----- RECORDS FOR THE TASK -----

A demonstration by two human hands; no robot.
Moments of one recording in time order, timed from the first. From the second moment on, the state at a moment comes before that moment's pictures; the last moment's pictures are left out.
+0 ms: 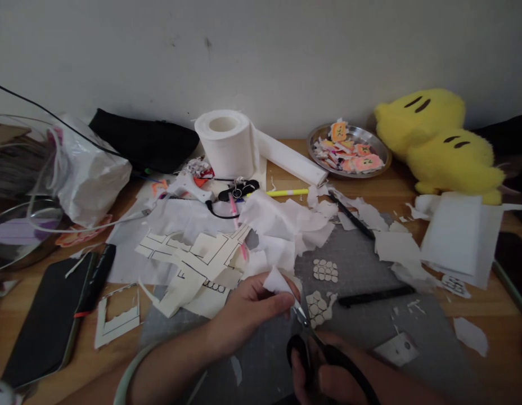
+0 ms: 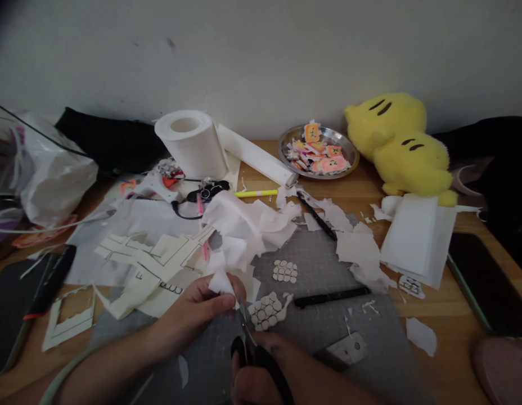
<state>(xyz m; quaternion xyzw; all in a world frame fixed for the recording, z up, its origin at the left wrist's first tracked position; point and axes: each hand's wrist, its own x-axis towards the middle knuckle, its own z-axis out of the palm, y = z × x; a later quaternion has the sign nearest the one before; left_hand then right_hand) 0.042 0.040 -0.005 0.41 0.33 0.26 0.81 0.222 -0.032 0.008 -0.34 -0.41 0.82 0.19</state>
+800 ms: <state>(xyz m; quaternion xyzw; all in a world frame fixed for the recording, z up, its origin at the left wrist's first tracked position) 0.041 0.041 -0.005 0.41 0.33 0.22 0.82 0.225 -0.034 0.009 -0.37 -0.46 0.79 0.17</state>
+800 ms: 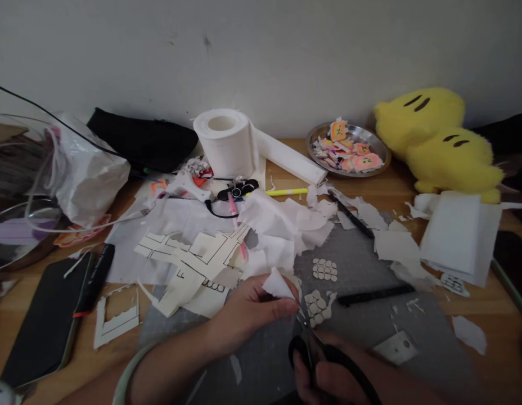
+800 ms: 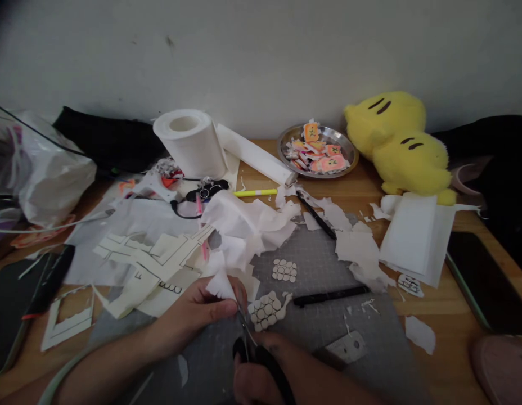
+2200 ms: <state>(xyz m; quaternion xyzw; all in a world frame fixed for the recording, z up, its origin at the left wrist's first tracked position) 0.043 0.041 -0.004 0.35 0.33 0.23 0.84 0.225 -0.034 0.007 -0.36 -0.44 0.80 0.17</state>
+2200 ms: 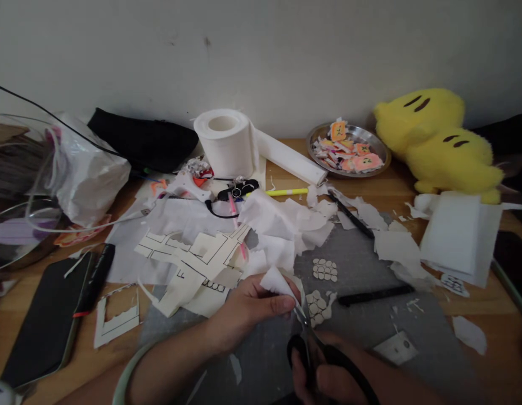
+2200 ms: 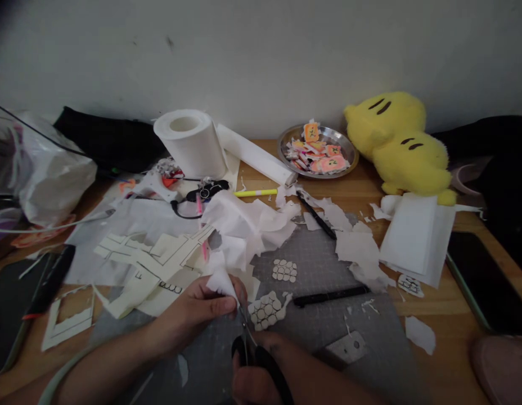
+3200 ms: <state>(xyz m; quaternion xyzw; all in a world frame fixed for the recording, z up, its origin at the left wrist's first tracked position) 0.043 0.041 -0.003 0.38 0.33 0.23 0.83 0.226 -0.033 0.008 -0.35 -0.42 0.81 0.18</state>
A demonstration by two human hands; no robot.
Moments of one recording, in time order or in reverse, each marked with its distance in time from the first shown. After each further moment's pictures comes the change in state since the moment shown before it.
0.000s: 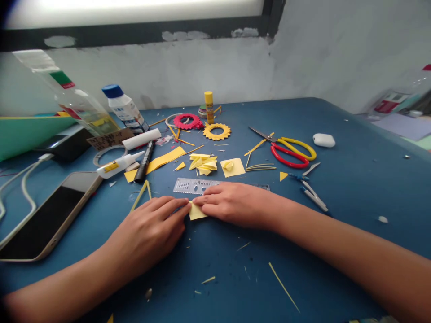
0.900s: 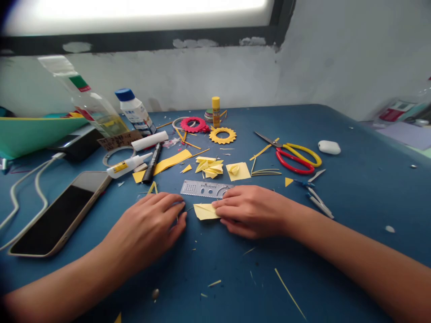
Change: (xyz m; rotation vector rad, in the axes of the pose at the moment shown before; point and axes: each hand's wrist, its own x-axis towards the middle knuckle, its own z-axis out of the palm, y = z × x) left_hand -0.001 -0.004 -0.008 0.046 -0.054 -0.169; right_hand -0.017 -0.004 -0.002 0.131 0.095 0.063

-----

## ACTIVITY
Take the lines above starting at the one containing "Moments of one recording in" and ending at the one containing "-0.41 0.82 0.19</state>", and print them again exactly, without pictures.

## RESULT OF THIS EXERCISE
Moments of one recording in time order, timed from the first. From the second moment on, the state at a moment comes before that moment's pictures; the last moment's pictures are left out.
+0 ms: 
+0 ms: 
<state>(xyz m; quaternion xyzw; all in a world frame fixed for the recording, z up, its origin at the left wrist's first tracked position; point and axes: each hand's wrist, its own x-axis towards the middle knuckle, its own z-axis out of the palm, y = z × x; a later quaternion has the sign nearest the one before; left_hand then right_hand) 0.042 0.040 -0.005 0.41 0.33 0.26 0.81 0.222 -0.032 0.008 -0.34 -0.41 0.82 0.19</state>

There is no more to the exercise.